Verdict: Rejected. Adding the Store parameter directly is just as easy and avoids throwaway API surface. See §5.
7. Backlog Items¶
This research proposes splitting ID-107 and ID-108 into two phases:
Phase 1 — Store parameters with client-side filtering¶
-
ID-107 —
Store.list_files(max_depth=N)with client-side filtering Addmax_depthparameter toStore.list_files(). Implement viaBackend.list_files(recursive=True)+ client-side depth filtering at the Store level. Spec, tests, docs. No ABC change, no extension module. -
ID-108 —
Store.list_folders(max_depth=N)with BFS traversal Addmax_depthparameter toStore.list_folders(). Implement via BFS usingBackend.list_folders()at each level. Spec, tests, docs. No ABC change.
Phase 2 — Backend-native optimization¶
-
ID-107b —
Backend.list_files(max_depth=N)native optimization Add optionalmax_depthkwarg toBackend.list_files()ABC. Implement native depth limiting in Local (os.walk()), SFTP (recursive call depth tracking), Memory (DFS stack depth). S3/Azure: client-side filter (flat scan is often optimal). Store continues to filter client-side as safety net. Depends on: ID-107. -
ID-108b —
Store.list_folders(max_depth=N)optimization (if needed) Evaluate whether backend-native folder depth limiting is needed based on Phase 1 usage. The Store-level BFS may be sufficient — folder listings are typically much smaller than file listings. Depends on: ID-108.
8. Recommendation¶
Proceed with Phase 1 (Store parameters) first. Add max_depth to
Store.list_files() and Store.list_folders() with client-side filtering.

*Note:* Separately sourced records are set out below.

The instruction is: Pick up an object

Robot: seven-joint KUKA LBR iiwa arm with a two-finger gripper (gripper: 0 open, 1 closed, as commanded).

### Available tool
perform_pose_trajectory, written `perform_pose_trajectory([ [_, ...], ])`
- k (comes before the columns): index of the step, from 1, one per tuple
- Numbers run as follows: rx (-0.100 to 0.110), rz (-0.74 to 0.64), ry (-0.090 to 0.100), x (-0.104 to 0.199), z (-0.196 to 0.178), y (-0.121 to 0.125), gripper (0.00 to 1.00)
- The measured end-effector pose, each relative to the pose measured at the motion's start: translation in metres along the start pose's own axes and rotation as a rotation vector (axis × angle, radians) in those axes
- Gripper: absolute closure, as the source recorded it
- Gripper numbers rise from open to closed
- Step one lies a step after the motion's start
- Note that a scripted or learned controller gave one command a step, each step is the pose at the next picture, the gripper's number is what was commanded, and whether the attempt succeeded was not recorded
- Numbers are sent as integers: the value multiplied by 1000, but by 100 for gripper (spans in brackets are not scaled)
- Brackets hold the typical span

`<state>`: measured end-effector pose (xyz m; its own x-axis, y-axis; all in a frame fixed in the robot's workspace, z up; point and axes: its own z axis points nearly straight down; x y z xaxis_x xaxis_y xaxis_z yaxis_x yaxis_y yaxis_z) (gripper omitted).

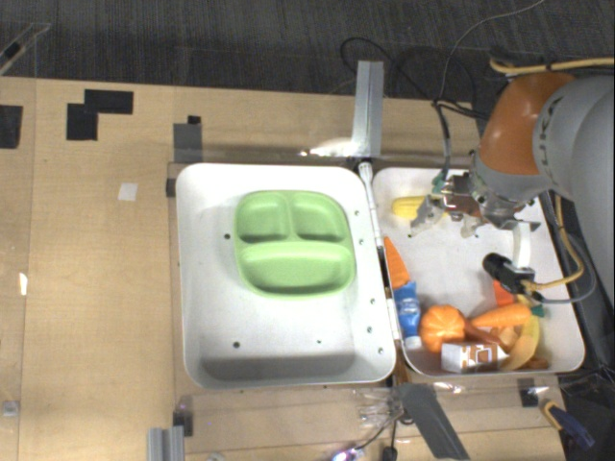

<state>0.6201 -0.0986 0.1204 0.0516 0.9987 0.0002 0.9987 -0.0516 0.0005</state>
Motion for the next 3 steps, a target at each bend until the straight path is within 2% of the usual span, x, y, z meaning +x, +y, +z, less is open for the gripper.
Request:
perform_pose_trajectory([
  [1,-6,-34,-1,5,-1,50,0],
  [2,-29,-140,4,0,14,59,0],
  [3,-42,-163,0,-1,15,46,0],
])
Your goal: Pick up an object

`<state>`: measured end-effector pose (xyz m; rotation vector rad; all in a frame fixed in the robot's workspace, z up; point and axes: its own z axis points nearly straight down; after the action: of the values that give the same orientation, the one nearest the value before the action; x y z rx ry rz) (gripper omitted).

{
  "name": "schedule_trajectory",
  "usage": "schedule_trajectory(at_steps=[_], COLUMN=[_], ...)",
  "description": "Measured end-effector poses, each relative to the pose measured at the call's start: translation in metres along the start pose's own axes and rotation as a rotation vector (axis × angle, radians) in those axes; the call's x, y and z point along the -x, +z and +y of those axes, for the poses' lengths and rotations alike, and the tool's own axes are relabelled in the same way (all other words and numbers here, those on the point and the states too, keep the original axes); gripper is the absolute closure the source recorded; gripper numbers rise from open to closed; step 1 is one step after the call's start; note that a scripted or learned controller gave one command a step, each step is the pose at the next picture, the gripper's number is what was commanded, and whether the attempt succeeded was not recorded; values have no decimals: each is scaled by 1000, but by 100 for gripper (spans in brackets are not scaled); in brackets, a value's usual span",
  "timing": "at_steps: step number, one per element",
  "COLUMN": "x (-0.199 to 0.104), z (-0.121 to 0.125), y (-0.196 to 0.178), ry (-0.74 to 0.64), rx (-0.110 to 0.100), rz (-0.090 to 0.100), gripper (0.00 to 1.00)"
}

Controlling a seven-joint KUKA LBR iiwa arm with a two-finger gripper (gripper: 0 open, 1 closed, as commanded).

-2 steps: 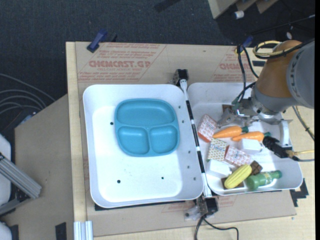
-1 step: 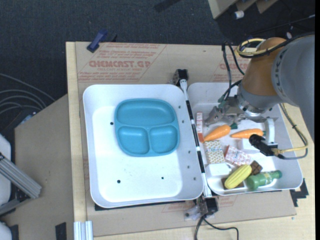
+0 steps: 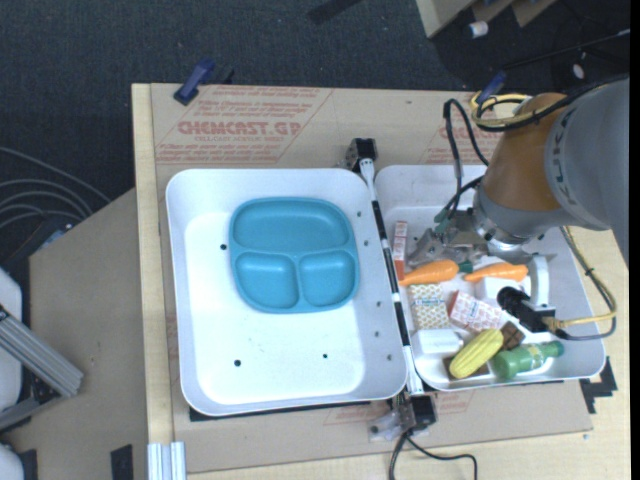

No ABC change, no extension module, no new capability. This ships correct
behavior with a clean API that will remain stable through Phase 2.
Follow with Phase 2 (native backend optimization) when depth-limited listing sees real usage. The performance gap is most acute for SFTP (network round-trips) and Local (filesystem I/O). S3 and Azure can defer native optimization — their flat scan is often competitive with or better than level-by-level delimiter listing.
Phase 1 and Phase 2 can ship in the same release or separately. The user-
facing API (Store.list_files(max_depth=N)) is identical in both phases —
Phase 2 only changes performance characteristics.